=== Begin Enclosure ===
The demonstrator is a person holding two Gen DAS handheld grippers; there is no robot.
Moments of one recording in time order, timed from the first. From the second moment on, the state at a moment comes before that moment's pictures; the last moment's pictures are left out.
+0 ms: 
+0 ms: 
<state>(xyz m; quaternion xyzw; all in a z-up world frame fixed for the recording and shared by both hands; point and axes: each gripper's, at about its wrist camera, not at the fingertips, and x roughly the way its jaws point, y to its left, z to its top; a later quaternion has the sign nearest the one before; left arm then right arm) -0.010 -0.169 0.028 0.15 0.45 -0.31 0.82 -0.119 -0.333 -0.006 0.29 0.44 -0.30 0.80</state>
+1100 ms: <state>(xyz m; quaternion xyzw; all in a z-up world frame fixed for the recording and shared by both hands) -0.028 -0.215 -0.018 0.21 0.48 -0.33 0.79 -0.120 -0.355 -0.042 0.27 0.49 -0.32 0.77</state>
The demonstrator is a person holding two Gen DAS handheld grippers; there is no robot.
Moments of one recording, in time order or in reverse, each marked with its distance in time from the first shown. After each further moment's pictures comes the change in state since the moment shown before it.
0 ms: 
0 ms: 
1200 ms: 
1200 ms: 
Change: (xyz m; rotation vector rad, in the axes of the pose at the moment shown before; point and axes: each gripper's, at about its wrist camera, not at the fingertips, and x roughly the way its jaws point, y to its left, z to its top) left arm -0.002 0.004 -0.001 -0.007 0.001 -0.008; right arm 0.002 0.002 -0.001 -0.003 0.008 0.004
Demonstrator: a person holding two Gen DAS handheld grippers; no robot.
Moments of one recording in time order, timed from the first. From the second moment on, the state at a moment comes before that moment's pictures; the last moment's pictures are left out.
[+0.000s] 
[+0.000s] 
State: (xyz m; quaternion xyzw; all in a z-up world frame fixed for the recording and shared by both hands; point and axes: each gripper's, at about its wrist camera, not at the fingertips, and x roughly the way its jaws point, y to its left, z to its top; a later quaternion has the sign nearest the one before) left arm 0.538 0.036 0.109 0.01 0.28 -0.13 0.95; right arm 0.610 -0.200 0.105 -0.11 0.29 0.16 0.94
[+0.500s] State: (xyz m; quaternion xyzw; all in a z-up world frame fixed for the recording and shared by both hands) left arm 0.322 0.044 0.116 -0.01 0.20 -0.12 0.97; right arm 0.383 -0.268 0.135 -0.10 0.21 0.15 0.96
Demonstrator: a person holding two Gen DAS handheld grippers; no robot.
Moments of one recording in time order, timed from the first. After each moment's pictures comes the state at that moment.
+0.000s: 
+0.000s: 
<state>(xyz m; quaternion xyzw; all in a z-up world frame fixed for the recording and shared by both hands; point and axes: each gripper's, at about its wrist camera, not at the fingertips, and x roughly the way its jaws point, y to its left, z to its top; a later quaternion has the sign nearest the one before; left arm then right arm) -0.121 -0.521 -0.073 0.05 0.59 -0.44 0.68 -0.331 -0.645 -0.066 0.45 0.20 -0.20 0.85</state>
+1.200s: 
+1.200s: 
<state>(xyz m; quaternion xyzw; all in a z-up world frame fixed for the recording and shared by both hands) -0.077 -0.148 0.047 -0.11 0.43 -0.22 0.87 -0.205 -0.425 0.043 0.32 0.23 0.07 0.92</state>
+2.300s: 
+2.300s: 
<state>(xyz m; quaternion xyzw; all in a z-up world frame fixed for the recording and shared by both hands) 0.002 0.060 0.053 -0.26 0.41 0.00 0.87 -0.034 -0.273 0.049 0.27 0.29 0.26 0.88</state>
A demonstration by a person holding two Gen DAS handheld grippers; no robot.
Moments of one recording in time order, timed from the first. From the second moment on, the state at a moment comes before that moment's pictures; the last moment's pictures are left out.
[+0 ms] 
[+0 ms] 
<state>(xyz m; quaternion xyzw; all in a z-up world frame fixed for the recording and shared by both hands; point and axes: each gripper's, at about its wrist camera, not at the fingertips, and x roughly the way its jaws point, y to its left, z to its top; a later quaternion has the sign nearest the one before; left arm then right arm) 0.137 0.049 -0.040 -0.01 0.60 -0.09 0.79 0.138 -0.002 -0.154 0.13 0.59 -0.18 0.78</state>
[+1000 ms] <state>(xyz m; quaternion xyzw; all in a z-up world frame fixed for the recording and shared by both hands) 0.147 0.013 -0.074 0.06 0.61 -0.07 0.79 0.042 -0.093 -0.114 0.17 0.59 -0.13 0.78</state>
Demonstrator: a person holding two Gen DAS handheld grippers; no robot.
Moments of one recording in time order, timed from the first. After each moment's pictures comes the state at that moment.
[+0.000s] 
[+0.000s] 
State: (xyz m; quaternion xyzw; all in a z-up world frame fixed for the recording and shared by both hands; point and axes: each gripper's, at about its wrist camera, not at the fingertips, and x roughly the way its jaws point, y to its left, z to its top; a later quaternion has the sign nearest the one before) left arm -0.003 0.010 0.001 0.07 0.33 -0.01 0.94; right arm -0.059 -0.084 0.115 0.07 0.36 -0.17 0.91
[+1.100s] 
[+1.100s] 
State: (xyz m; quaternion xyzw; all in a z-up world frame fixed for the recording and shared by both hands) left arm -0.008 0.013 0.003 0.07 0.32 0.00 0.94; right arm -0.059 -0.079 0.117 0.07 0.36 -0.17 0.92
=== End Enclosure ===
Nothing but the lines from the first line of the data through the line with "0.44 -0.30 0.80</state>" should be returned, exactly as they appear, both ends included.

The demonstrator is a person holding two Gen DAS handheld grippers; there is no robot.
Moments of one recording in time order, timed from the first. From the second moment on, the state at a moment comes before that moment's pictures; the last moment's pictures are left out.
+0 ms: 
+0 ms: 
<state>(xyz m; quaternion xyzw; all in a z-up world frame fixed for the recording and shared by both hands; point and axes: each gripper's, at about its wrist camera, not at the fingertips, and x roughly the way its jaws point, y to its left, z to its top; a later quaternion has the sign nearest the one before; left arm then right arm) -0.010 -0.169 0.028 0.15 0.45 -0.31 0.82 -0.119 -0.333 -0.006 0.29 0.44 -0.30 0.80</state>

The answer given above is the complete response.